Preso sem prova e sem nenhum tostão
Excesso de impunidade e de severidade convivem no sistema penal do país
O que me chamou atenção, na capa da Folha nesta segundafeira (25), foi o nome do entrevistado. Sidney Silvestre? Não conhecia ninguém chamado assim, e que valesse uma entrevista de página inteira no jornal. Seria o Edney Silvestre? Não, não era.
Sidney Silvestre Vieira, de 31 anos, trabalha como cabeleireiro em Embu das Artes. Conta que passou um ano e quatro meses preso, sem nenhuma condenação.
Não havia provas contra ele, no caso da morte do professor aposentado Miguel Elias. Um suspeito, interrogado pela polícia, citou o nome “Sidney”, mas depois recuou do depoimento.
Na audiência, policiais pediram para falar: estavam convictos de que Sidney Silvestre não tinha envolvimento no assassinato. O suspeito que testemunhara contra ele fez o mesmo pedido.
Não adiantou.
Só agora a prisão foi revogada; o processo continua, para que se verifique afinal a verdade (ou não) do que conta Sidney. Mas ele ficará livre enquanto sua culpa não for comprovada.
Faça-se agora uma mudança de cena. No Supremo Tribunal Federal, mudou-se um entendimento que valeu durante alguns anos —de 2016 até o começo deste mês.

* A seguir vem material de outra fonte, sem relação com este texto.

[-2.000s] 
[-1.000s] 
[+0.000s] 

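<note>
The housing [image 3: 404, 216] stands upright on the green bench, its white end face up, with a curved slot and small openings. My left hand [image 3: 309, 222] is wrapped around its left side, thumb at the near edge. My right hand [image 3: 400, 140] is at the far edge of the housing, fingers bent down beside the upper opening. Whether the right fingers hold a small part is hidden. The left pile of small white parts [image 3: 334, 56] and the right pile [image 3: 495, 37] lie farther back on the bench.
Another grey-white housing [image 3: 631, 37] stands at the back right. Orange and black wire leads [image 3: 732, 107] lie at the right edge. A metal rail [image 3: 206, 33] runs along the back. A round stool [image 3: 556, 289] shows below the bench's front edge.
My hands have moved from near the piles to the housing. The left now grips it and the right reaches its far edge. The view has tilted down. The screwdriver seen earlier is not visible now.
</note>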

A discussão correu em torno de um ponto muito claro da Constituição: “Ninguém será considerado culpado até o trânsito em julgado de sentença penal condenatória”.
Por um tempo, a maioria dos ministros do Supremo entendeu que não era preciso que se esgotassem todos os recursos à disposição do réu para mandálo à cadeia. Bastava a condenação em segunda instância.
A tese fazia sentido, quando se leva em conta a quantidade de exemplos —sempre citados pelo ministro Luís Roberto Barroso— de figurões condenadíssimos que conseguem adiar a execução da pena, graças a infinitas manobras judiciais.
Mas o texto da Constituição era bem claro —e agora o Supremo Tribunal Federal votou pelo retorno ao sistema anterior. Só fica preso, mesmo, quem tiver a culpa estabelecida depois de acabados todos os recursos.
Ou será que não? O problema é que os fatos, no Brasil, não são os mesmos se os vemos de baixo ou se os vemos de cima.
Olhando para baixo, a prisão “sem trânsito em julgado” é a coisa mais comum do mundo, e existe sem depender de nenhuma interpretação do STF.
É o que não se cansa de afirmar outro ministro, Gilmar Mendes, sempre visto com menos simpatia do que seu colega Luís Roberto Barroso.
O caso de Sidney Silvestre é apenas um entre incontáveis outros. A população de presos no Brasil é de mais de 800 mil pessoas. Cerca de 40% estão na cadeia sem terem sido condenados.
Claro que é preciso juiz, promotor e advogado para isso acontecer. Decreta-se prisão “temporária” quando o suspeito não tem domicílio fixo ou quando alguma prova foi levantada contra ele; o prazo varia. Há prisão “preventiva”, sem prazo, para quem pode atrapalhar a investigação, fugir ou continuar cometendo crimes.
Como ficamos? Na prática, há excesso de impunidade e excesso de severidade ao mesmo tempo.
Obviamente, a impunidade favorece quem tem bons advogados. Também obviamente, a cadeia serve para apodrecerem milhares de suspeitos sem culpa e sem dinheiro.
Não é só um caso de injustiça social.
Resulta disso uma consequência política da maior gravidade. A Constituição e os direitos humanos viram tema de ricos. E os pobres, a menos que presos injustamente, acabam sem reconhecer o que seria um instrumento básico da liberdade e da civilização.
Tenta-se agora reviver a condenação em segunda instância através de emenda constitucional, impedindo que prevaleça o novo entendimento do Supremo. Mudanças no processo penal, com novas regras para a prescrição, talvez fossem uma resposta menos arriscada.
Entre as inúmeras irresponsabilidades do PT, destaca-se a sua inércia para cuidar da segurança pública. Bancadas da bala e bolsonaristas não surgiram por acaso nem surgiram ontem.
A desigualdade não é só uma questão de renda —depende de como cidadãos, juízes e policiais entendem a aplicação da lei, e de um acesso bem distribuído a coisas imateriais como liberdade e segurança.
Como diria o atual presidente, há um lado “cultural” nisso aí. Mas culturas podem mudar —a menos que se queira continuar na Idade da Pedra.